Collective Intelligence in Action


I just finished one of the best books I have read in a long time. It is titled “Collective Intelligence in Action” from Manning Publications and is written by Satnam Alag. We were reading the book in a book circle, which my company runs twice a year.

Collective Intelligence is all about making web applications better by using intelligence gathered from user interactions and behavior. There are a lot of very successful web 2.0 applications out there, which harvest user intelligence and then use this data to improve the user experience. I liked this book because it was very different from other Java related books I have read. It is not focused on one particular technology or framework. It is not too code focused, even though quite mathematical sometimes. While I read it, I came up with all these cool new ideas how I could make my own websites better. I will start to implement a little bit of collective intelligence in the next few months. I can really recommend this book if you want to be inspired about some new advanced features for your web applications.
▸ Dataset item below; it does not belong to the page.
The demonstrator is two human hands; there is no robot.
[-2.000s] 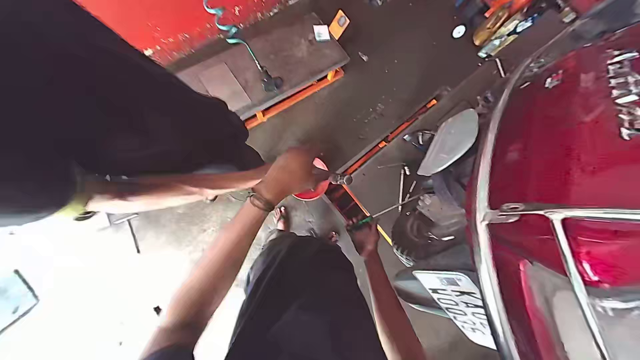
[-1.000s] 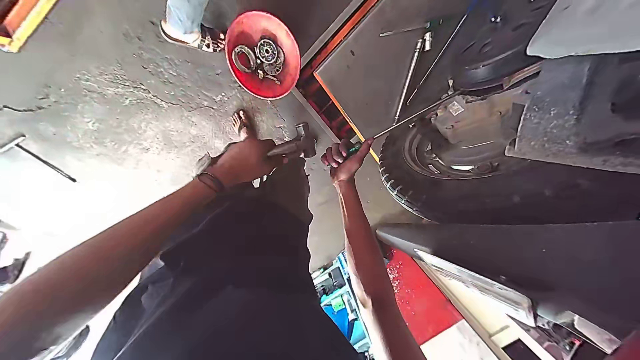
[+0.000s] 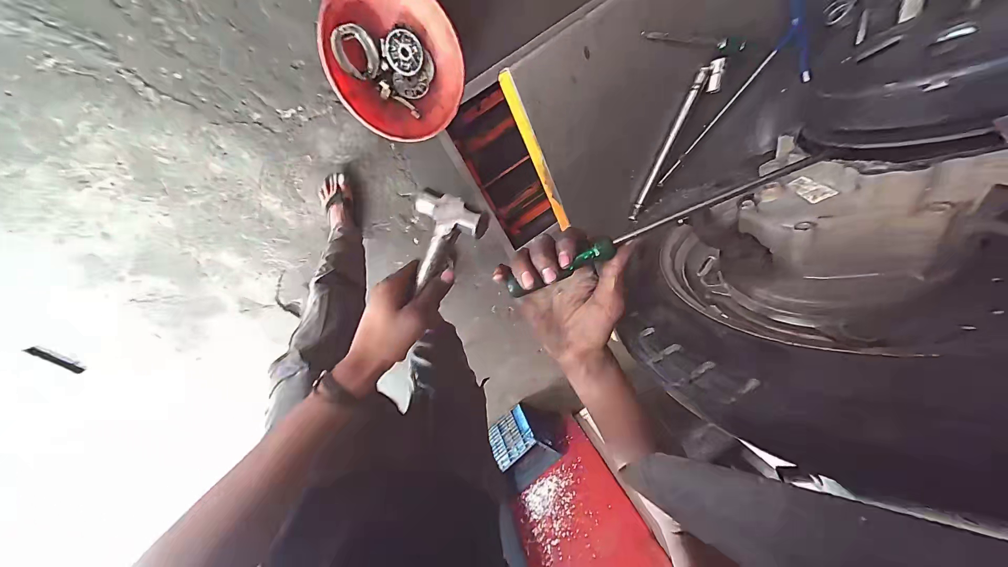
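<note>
My left hand [image 3: 398, 315] is closed around the handle of a ball-peen hammer [image 3: 450, 214], its metal head raised. To the right, my right hand [image 3: 571, 295], palm up, has its fingers curled over the green handle of a long screwdriver [image 3: 587, 258]. The hammer head is close to the handle's butt end, with a gap between them in the picture. The screwdriver's shaft runs up and right to a metal casing [image 3: 795, 228] inside the wheel area of a vehicle; exactly where its tip rests is unclear. A black tyre [image 3: 732, 386] curves below the casing.
A red bowl [image 3: 354, 110] holds round metal parts. Below it is an open tool tray with a yellow edge [image 3: 535, 150]. A socket wrench [image 3: 669, 146] and thin rods lie on the floor. A red surface [image 3: 591, 504] with white specks and a blue box [image 3: 512, 437] are at the bottom.
The view has swung toward the wheel and bowl. Another person's forearm, beside my left arm two seconds ago, is out of view. Both hands keep their tools.
</note>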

The book starts off by giving a brief overview about web 2.0 applications and collective intelligence. Then the author explains how users and items can be mapped to each other using either content based mapping or collaboration based mapping. It gets a bit mathematical here with some dot product computations and the cosine based similarity. Chapter 3 is all about tags, tagging and how to leverage tags in a web application. The chapters 4, 5 and 6 introduce some nifty tools that can be used to write a api based blog searcher and a web crawler. I have myself done this stuff when I build my web applications, so it was great to see alternative approaches. In the second and third part of the book the author introduces the different algorithms to make predictions or cluster users and items. You will learn about classification, regression, clustering etc. It is getting very theoretical and sometimes a bit hard to follow but very, very interesting. Since all the code examples in the book are in Java, Alag uses WEKA and JDM (Java Data Mining) to implement the algorithms.

The reader will also learn a bit Lucene, the popular text indexer and searching framework. Lucene is being used to do content based learning. The Lucene parts are pretty basic though and should be familiar to those of you, who have worked with Lucene before. The book ends with a practical example of how to build a recommendation engine similar to Amazon.

Who is the book for? I can recommend it to experienced Java developers who would like to try out some new things in their own web applications. There are tons of great ideas in this book. Having a website with a couple of hundred visitors per days is a plus if you practically want to unleash some collective intelligence.